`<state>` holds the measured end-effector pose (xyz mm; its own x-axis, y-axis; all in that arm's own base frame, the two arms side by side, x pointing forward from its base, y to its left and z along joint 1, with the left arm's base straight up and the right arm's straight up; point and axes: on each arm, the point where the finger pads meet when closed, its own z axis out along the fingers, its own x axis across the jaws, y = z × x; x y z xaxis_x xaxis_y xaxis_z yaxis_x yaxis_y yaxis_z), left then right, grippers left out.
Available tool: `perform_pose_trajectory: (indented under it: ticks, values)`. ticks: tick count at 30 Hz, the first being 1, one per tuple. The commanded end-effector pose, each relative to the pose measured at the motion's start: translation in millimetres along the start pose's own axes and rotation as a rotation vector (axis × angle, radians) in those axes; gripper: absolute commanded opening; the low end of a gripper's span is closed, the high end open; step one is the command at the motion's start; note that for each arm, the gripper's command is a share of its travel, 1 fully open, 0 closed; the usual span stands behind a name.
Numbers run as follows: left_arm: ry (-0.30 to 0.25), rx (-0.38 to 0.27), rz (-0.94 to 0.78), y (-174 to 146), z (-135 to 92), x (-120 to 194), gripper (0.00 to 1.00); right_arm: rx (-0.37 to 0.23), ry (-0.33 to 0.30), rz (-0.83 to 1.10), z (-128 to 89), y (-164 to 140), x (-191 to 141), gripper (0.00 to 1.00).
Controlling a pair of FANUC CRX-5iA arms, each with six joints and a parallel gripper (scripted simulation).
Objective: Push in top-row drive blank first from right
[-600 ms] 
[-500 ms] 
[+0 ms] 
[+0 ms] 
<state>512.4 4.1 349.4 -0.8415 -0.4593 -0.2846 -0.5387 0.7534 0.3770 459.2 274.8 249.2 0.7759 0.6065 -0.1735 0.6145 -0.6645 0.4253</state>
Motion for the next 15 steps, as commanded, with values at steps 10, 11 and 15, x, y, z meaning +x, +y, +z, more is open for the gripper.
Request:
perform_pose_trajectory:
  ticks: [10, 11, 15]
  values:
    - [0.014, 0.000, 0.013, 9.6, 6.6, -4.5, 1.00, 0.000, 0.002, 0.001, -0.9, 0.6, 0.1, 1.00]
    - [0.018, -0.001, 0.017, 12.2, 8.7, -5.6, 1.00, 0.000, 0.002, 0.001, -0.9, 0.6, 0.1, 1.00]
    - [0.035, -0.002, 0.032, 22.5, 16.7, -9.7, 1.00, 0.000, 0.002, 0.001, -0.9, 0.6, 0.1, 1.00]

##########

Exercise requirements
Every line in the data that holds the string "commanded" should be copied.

Answer section
Available tool: `perform_pose_trajectory: (indented under it: ticks, values)`. ticks: tick count at 30 Hz, the first being 1, one per tuple. The commanded end-effector pose, each relative to the pose measured at the motion's start: translation in millimetres along the start pose's own axes and rotation as a rotation vector (axis × angle, radians) in those axes; gripper: absolute commanded opening; the low end of a gripper's span is closed, the high end open; step one is the command at the motion's start; note that for each arm, the gripper's command is a share of its travel, 1 fully open, 0 closed; the usual span stands behind a name.
Motion for the next 15 steps, as commanded, with values at steps 10, 11 and 15, x, y, z meaning +x, +y, +z, more is open for the gripper.

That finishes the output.